Sen. John Fetterman (D-PA) spoke with reporters this week, saying he supported Republicans using the “nuclear option” to override the Senate filibuster to pass a bill to end the government shutdown.Fetterman stated the funds for the federal Supplemental Nutrition Assistance Program, known as SNAP, are running dry and people “need to eat” as the shutdown heads into its 21st day.

“There are no winners here. It’s not getting better every day here. People are going to start to get really hungry, and I’ve been fully, fully committed to fund SNAP, open up the government,” he went on to say, before pointing out that U.S. Capitol Police officers aren’t getting paid during the shutdown.

“This is just bad political theater. Open it up,” he told reporters.

Fetterman was then asked whether he supported the GOP “nuking” the filibuster to let a House-approved funding measure pass the Senate with a simple majority. He replied with a firm yes.

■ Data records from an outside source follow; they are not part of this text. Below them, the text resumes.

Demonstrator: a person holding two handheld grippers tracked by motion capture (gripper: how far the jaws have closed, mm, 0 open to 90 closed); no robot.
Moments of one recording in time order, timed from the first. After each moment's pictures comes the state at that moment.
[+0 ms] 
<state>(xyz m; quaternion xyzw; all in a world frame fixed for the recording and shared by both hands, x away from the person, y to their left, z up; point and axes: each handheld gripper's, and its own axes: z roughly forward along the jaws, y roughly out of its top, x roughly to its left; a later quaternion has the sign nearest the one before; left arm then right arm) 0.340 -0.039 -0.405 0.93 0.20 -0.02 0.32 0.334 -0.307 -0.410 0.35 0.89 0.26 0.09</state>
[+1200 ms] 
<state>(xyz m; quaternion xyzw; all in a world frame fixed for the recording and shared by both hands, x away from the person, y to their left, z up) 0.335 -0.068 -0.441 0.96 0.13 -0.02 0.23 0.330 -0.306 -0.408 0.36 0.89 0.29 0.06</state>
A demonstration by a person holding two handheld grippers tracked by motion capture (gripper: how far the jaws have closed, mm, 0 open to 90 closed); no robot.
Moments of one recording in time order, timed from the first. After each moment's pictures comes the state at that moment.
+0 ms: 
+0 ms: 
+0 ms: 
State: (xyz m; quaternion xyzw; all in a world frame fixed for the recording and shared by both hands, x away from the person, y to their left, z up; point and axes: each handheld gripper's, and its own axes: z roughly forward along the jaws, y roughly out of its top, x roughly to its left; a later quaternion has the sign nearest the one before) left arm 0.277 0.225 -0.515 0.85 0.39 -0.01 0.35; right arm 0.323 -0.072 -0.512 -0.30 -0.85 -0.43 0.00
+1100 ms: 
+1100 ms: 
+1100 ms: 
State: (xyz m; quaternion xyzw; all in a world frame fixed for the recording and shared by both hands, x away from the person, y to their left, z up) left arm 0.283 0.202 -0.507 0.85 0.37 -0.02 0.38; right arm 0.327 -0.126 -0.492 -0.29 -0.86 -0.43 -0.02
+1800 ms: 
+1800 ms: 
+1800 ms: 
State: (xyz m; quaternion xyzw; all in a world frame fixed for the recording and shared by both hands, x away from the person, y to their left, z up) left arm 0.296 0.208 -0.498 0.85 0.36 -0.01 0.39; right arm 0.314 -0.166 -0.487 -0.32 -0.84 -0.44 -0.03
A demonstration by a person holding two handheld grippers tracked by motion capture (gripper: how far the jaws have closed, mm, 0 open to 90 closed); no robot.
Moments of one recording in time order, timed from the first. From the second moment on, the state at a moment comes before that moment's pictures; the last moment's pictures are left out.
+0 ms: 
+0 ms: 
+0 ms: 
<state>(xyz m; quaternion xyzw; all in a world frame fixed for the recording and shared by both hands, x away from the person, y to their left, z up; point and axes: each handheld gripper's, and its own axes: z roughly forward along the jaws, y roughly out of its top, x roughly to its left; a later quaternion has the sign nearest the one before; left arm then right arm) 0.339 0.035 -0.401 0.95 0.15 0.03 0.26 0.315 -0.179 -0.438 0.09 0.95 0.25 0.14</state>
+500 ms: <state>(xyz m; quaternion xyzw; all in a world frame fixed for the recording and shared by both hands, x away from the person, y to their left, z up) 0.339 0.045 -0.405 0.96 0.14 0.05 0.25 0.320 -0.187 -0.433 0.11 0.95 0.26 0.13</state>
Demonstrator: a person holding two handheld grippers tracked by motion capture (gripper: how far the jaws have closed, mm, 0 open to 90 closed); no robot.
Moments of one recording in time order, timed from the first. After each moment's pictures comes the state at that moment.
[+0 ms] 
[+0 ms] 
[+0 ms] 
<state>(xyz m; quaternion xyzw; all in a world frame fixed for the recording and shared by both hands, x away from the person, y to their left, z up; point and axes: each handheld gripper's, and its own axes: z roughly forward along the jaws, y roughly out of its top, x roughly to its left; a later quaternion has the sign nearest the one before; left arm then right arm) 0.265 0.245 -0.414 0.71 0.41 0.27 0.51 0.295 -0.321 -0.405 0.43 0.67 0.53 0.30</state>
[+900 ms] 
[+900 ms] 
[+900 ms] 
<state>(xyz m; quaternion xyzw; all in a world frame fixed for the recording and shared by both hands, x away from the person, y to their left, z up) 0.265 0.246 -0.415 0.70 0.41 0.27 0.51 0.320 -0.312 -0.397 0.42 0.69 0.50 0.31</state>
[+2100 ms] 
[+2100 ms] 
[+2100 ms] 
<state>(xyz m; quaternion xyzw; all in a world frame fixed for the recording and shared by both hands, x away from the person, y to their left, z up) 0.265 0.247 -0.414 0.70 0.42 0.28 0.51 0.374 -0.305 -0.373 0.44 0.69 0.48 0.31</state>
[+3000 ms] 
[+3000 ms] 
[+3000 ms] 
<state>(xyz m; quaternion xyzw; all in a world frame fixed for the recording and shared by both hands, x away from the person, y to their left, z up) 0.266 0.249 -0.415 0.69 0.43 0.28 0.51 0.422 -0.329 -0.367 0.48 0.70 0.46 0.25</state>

“We ran on that. We ran on killing the filibuster, and now we love it. Carve it out so we can move on. I support it because it makes it more difficult to shut the government down in the future, and that’s where it’s entirely appropriate,” he explained. “I don’t want to hear any Democrat clutching their pearls about the filibuster. We all ran on it.”

Of course, not everyone agrees with Fetterman, who in recent years has proven himself to be far more moderate than most members of his party. Ed Kilgore of New York Magazine believes the Pennsylvania senator’s case for the “nuclear option” is faulty:

The filibuster isn’t an all-or-nothing proposition, and not all carve-outs are alike. Over the years, Congress has carved out a series of exceptions to the right to filibuster Senate votes, notably executive- and judicial-branch confirmations and congressional budget measures (e.g., the huge “budget reconciliation” bills like this year’s One Big Beautiful Bill Act). This year, Senate Republicans also implicitly carved out certain budget scoring rules to make it easier to disguise the deficit-swelling nature of the OBBBA. So the question is not, as Fetterman appears to suggest, whether to have filibuster carve-outs: It’s what the carve-out is for and whom it benefits.

Kilgore then says that what Democrats actually ran on was to “exempt voting-rights measures from the filibuster following a series of state voter-suppression measures sponsored by Republican-controlled states and defended by Senate Republicans.”

He concludes that it’s not hypocritical for Democrats to want to end the filibuster for one item while not wanting to do so for another.